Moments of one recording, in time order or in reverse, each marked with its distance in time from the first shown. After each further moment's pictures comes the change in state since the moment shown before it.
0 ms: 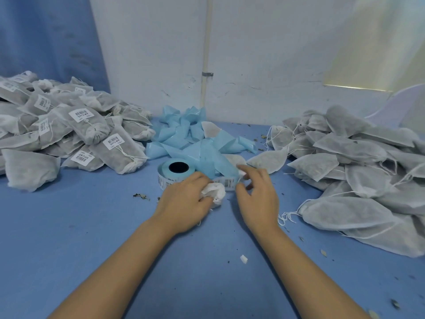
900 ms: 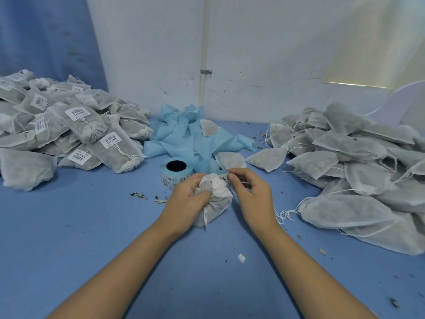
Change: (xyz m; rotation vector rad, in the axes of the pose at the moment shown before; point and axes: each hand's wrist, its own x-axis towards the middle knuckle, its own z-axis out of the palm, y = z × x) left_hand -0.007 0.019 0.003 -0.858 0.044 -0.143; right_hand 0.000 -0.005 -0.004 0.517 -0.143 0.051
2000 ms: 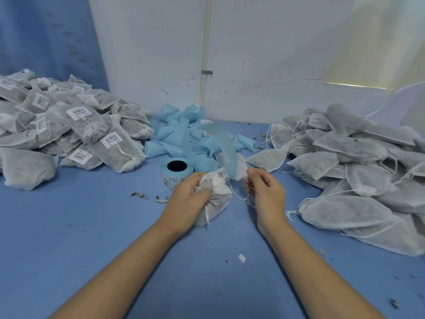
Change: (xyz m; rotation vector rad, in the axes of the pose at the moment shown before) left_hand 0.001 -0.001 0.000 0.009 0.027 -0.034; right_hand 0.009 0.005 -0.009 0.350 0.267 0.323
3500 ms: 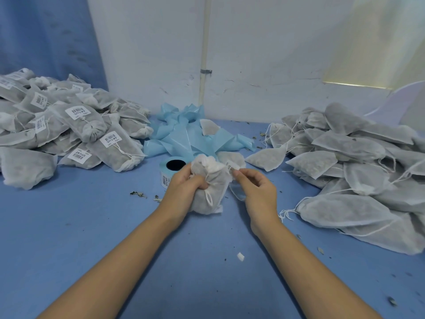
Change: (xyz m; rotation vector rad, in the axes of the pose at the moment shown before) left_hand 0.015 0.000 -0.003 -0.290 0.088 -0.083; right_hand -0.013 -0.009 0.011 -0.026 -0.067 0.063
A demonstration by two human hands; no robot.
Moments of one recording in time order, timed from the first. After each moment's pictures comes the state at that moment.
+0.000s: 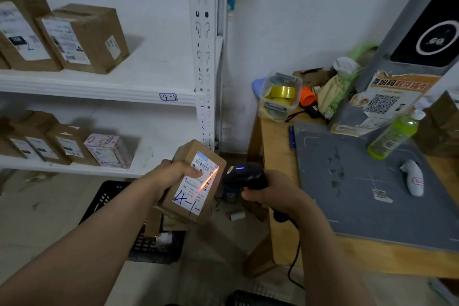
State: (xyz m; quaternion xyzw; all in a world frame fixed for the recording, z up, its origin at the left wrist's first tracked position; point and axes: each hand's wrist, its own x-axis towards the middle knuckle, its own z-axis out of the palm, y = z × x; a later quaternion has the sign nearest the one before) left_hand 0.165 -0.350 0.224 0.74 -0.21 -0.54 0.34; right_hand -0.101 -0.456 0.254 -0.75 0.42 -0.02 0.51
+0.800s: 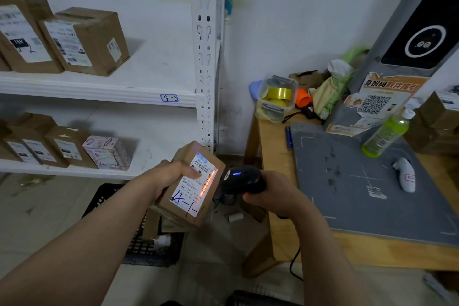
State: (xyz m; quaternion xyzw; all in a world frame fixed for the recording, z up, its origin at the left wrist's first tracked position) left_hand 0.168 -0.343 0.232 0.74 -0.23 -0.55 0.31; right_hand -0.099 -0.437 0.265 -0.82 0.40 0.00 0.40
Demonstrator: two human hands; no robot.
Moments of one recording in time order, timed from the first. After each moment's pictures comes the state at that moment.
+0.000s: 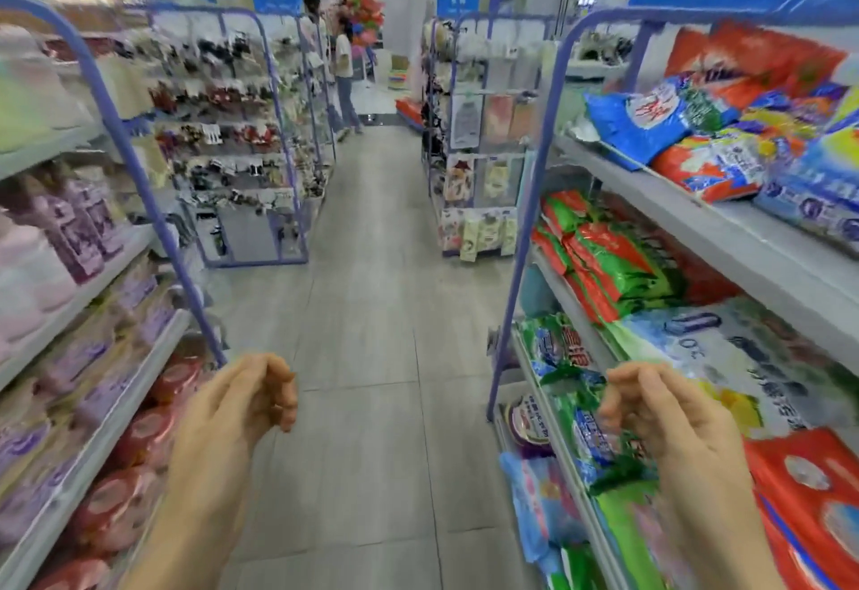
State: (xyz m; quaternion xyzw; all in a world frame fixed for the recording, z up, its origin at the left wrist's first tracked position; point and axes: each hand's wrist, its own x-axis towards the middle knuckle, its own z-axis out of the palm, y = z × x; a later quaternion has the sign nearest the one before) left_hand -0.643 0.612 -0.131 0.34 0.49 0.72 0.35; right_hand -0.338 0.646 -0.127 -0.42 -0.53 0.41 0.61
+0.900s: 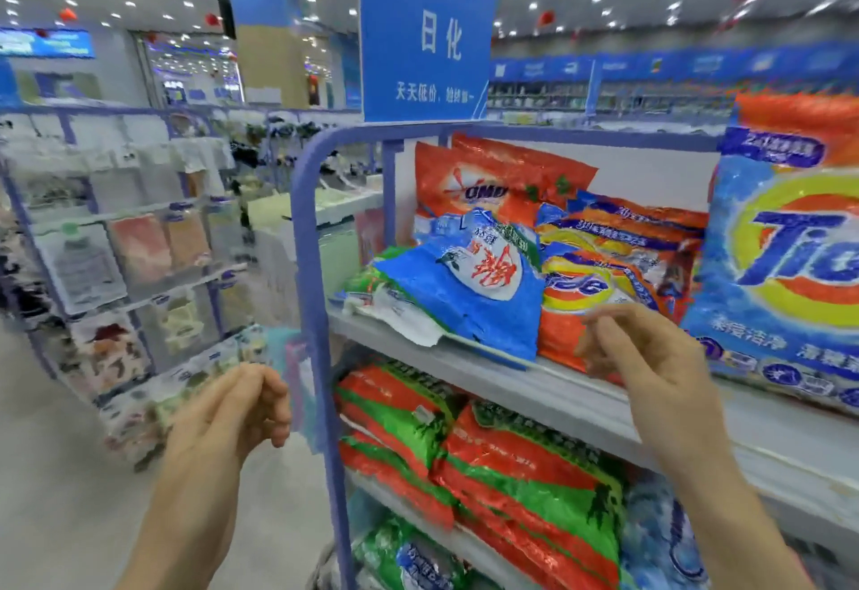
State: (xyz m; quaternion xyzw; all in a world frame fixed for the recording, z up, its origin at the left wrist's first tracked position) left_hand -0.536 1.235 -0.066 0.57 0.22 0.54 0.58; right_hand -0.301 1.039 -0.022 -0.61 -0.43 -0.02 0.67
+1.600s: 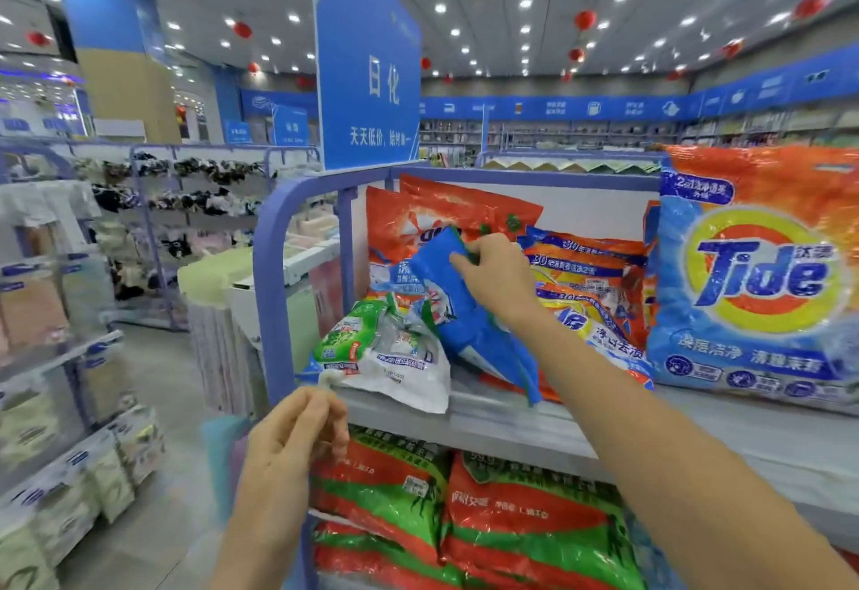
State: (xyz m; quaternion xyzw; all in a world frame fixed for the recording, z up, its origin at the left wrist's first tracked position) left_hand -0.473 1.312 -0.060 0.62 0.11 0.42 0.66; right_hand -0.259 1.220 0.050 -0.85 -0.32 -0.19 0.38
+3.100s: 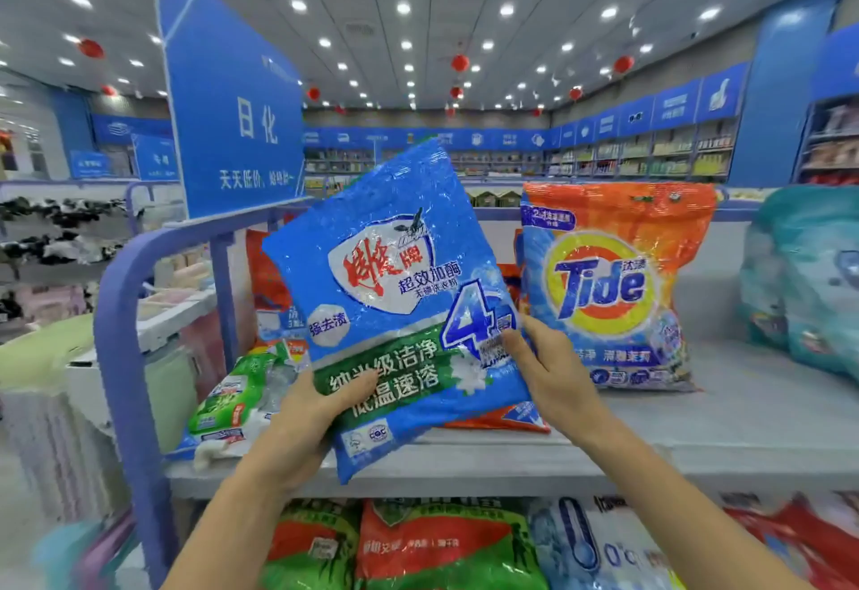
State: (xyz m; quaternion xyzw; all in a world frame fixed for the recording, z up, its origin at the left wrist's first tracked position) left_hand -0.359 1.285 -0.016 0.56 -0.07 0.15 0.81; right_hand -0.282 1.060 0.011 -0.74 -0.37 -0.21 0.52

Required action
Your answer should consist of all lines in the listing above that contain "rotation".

Written solution
Change: (xyz m; rotation vector rad, in the axes of the pose at the moment shown before; point and axes: each hand's wrist, its own x-axis towards the middle knuckle, its own z-axis out of the palm, y = z × x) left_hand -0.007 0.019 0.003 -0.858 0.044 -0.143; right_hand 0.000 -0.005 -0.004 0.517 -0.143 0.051
Change: (xyz m; rotation vector rad, in the axes of the pose at the moment shown before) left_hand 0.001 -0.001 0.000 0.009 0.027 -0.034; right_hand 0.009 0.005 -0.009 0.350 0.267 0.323
Change: (xyz m; rotation vector rad, in the axes of the pose at the moment shown before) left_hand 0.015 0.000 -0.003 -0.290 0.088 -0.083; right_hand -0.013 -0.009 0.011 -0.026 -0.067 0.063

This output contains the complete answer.